How to calculate the vertex of a parabola given three points

Question

I have three X/Y points that form a parabola. I simply need to calculate what the vertex of the parabola is that goes through these three points. Preferably a quick way as I

Answer 1

Here is a code in Fortran that implements @david-z and @AZDean's solution:

subroutine parabola_vertex(x1, y1, x2, y2, x3, y3, xv, yv)
real(dp), intent(in) :: x1, y1, x2, y2, x3, y3
real(dp), intent(out) :: xv, yv
real(dp) :: denom, A, B, C
denom = (x1 - x2) * (x1 - x3) * (x2 - x3)
A     = (x3 * (y2 - y1) + x2 * (y1 - y3) + x1 * (y3 - y2)) / denom
B     = (x3**2 * (y1 - y2) + x2**2 * (y3 - y1) + x1**2 * (y2 - y3)) / denom
C     = (x2 * x3 * (x2 - x3) * y1 + x3 * x1 * (x3 - x1) * y2 + &
            x1 * x2 * (x1 - x2) * y3) / denom
xv = -B / (2*A)
yv = C - B**2 / (4*A)
end subroutine

Answer 2

This smells like homework. "Ask a Scientist" is right on.

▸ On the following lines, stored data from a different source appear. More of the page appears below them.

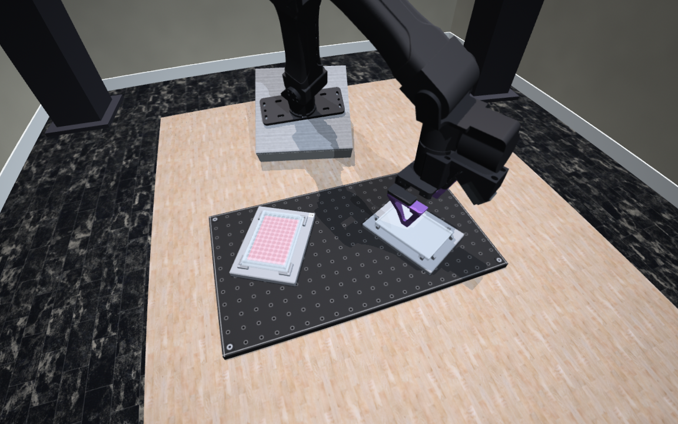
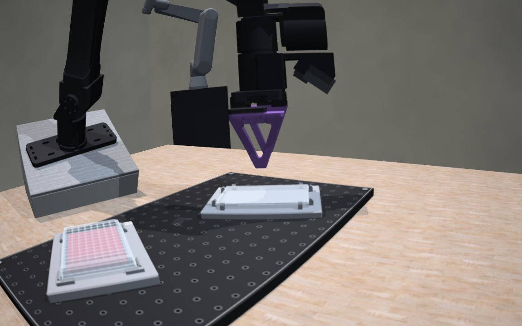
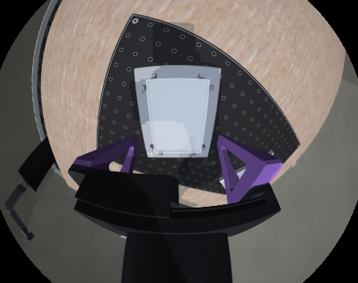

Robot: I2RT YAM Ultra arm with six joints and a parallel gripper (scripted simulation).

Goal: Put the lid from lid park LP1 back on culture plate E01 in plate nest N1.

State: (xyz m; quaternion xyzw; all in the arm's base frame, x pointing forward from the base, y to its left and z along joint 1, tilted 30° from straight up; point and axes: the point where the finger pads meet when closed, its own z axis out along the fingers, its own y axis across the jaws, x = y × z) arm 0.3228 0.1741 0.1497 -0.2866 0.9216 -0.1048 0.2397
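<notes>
Now: hand 6 cm above the clear lid. From my hand the other things lie so: lid park LP1: 7 cm below; culture plate E01: 3 cm behind, 27 cm to the right, 6 cm below.
</notes>
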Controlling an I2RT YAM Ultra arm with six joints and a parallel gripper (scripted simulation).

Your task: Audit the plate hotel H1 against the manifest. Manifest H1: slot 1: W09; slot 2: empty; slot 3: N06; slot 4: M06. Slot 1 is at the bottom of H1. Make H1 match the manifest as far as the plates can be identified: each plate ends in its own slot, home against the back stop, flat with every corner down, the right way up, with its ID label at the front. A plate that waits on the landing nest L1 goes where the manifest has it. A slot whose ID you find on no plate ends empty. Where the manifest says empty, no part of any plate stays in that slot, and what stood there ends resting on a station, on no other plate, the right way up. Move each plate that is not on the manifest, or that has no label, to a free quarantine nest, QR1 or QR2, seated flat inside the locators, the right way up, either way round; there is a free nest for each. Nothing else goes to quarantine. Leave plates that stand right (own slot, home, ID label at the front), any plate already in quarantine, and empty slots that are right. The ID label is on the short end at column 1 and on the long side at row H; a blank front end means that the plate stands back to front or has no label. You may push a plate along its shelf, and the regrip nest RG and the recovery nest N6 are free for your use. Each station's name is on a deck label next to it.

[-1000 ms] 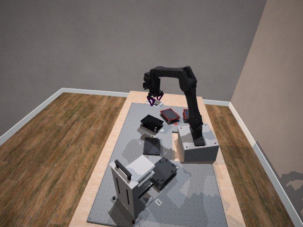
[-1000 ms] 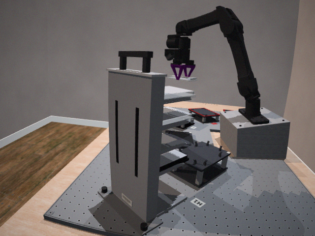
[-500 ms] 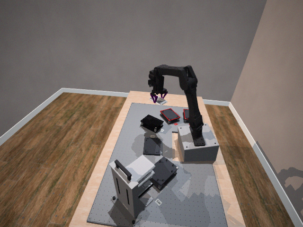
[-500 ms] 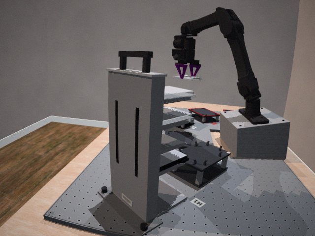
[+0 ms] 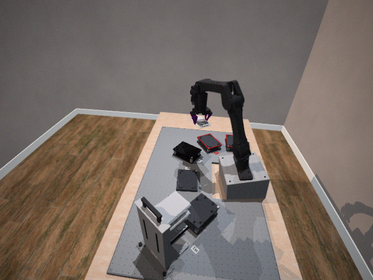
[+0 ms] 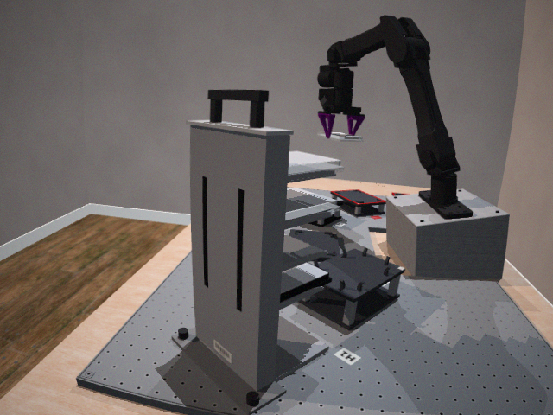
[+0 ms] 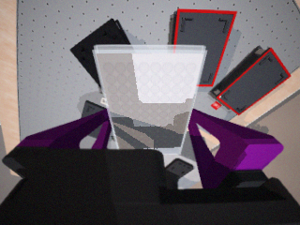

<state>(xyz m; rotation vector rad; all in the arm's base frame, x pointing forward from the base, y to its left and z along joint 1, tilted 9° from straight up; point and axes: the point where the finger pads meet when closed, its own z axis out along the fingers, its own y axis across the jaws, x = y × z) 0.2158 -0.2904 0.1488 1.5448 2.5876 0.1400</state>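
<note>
My gripper is now 21 cm above the red-rimmed nest, 9 cm past it and 8 cm to the left of it. The rest, counted from my hand: red-edged nest (28 cm behind, 21 cm below, 9 cm to the right); then black raised nest (20 cm below, 8 cm ahead, 5 cm to the left); then dark plate (66 cm to the left, 14 cm below, 14 cm ahead).
</note>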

Say your 3 points are (x1, y1), (x2, y2), and (x3, y3). Then, you get three linear equations:

| M11 M12 M13 |   | A |   | Z1 |
| M21 M22 M23 | * | B | = | Z2 |
| M31 M32 M33 |   | C |   | Z3 |

Where M₁₁ = x₁², M₁₂ = x₁, M₁₃ = 1, Z₁ = y₁, and similarly for the other two rows using (x2, y2) and (x3, y3) in place of (x1, y1).

Solving this system of 3 equations will give you a solution for A, B, and C.